It’s good that these articles are being written. Going to
graduate school represents a substantial investment of time and energy on a
kind of professional development that, given the precarious nature of the
academic job market, entails tremendous risk. That being said, I haven’t read
these articles. When one of my Facebook friends posts them, I never click on
the link, and I often hide the post from my Facebook feed. These articles
aren’t for me—they’re for those who haven’t yet made a decision that I made
many years ago. I know that, at best, these articles will provide me with an
opportunity to pat myself on the back and say, yes, going to graduate school
was the right choice. A far more likely possibility is that these articles will
leave me with a feeling of regret about a choice that I can’t undo. I’m prone
to anxiety as it is—I don’t need Slate
or The New Yorker to help me on that
front.
Which is why I’ve been surprised that so many of my friends
have continued to post these articles and engage in lengthy discussions of
them, since most of these friends are are, like me, on the tail end of their
Ph.D. and thus not the articles’ target audience. After some discussion with a
few of them, it became apparent that this wasn’t about wallowing in their
depression, as I often suspected. Nor was it about figuring out what to advise
someone were they to ask if they should go to grad school (like the articles’
titles suggest). It wasn’t even about how our field is perceived by the
middlebrow intellectual audience that Slate
and The New Yorker represent.
Instead, these articles are serving as a vector through
which people can communicate their existing feelings of anxiety about the
future. There’s an element of self-flagellation to this that I don’t
appreciate. By broadcasting their regrets about their decision to go to
graduate school, many graduate students not only insult themselves; they also
insult others who are in the same precarious situation. But the fact that these
discussions appear to be so damn common among later-year Ph.D. students
indicates that they are filling a real need—a need that our graduate programs
are not filling.
There are two personality traits of people who get into
graduate school: ambition and inquisitiveness. These two are not mutually
exclusive; in fact, if you want to be successful you had better be both. But
graduate programs—top-tier graduate programs in particular—are not equally
skilled at cultivating both sides of their students personalities. As the job
market has become more competitive, the culture of graduate school has, in many
tangible and intangible ways, done more to cultivate ambition, such that, by
the time you complete your Ph.D., acquiring a tenure-track job has been imbued
with a symbolic importance that far exceeds its practical importance
But practically speaking, those jobs simply won’t be there
for many of us. Taking a broad view, I’m frustrated with the academy for not
doing more to adapt to the technological and economic changes that led to this
situation. Had the field adapted, it might’ve better demonstrated its worth and
there would be more jobs out there. But more immediately, I’m frustrated with
the academy for perpetuating an outdated sort of tenure-track fetishism that
places blinders on its students at a time when they most need a full range of
vision.
The reason many later-year Ph.D. students are posting
“should you go to graduate school?” articles is because there aren’t many
“should Ph.D.s get professorships?” articles out there. But that’s the question
we are—and should be—asking. Many of us lack the professional guidance
necessary to navigate this job market as it exists in 2013. How might it be
possible to subsist as an adjunct professor or a lecturer? Where does one find
international job opportunities? What about high schools or community colleges?

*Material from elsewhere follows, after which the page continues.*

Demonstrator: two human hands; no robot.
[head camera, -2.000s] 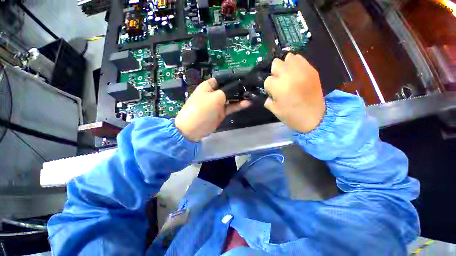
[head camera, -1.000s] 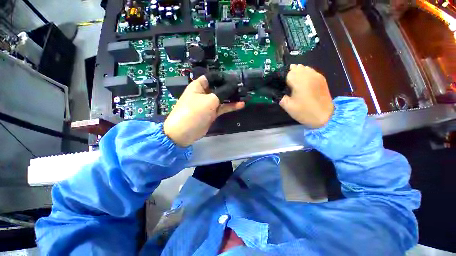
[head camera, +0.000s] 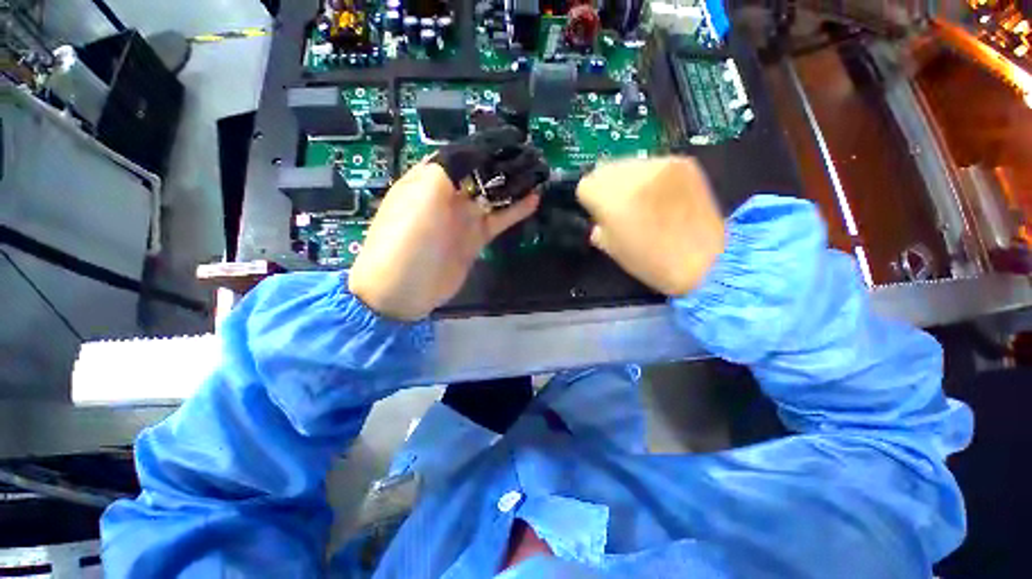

What about administrative positions or libraries? What private industry jobs
might value a humanities degree, and how do we market ourselves towards those
jobs? Is it possible to teach at a university on a part-time basis while doing
other things? How do we address the two-body problem?
A focus on narrowly defined professional ambitions—the tenure-track
professorship—makes just asking these questions an exercise fraught with anxiety.
But graduate programs have a responsibility to answer these questions, and to
do so early in their students’ graduate careers. If graduate programs did that, it might be possible for their Ph.D.s to see that there are many ways to succeed as members of an academically-literate intellectual community regardless of whether or not they are "academics" in the most conservative sense of the word. This is necessary on a
practical level to ensure students' financial well-being, but it’s also
necessary to ensure their emotional well-being. And I think that they would be easier questions to answer if graduate programs cultivated inquisitiveness the way that they cultivate ambition. If graduate programs don't start doing this, then we’ll all just keep
freaking out on Facebook.
ADDENDUM: If graduate schools do want to narrow their students' options to the tenure-track professorship, they're free to do so, but they had better accept far fewer students into their programs. If they still want to exploit graduate student labor, they had better provide those students with more professional options.
ADDENDUM: If graduate schools do want to narrow their students' options to the tenure-track professorship, they're free to do so, but they had better accept far fewer students into their programs. If they still want to exploit graduate student labor, they had better provide those students with more professional options.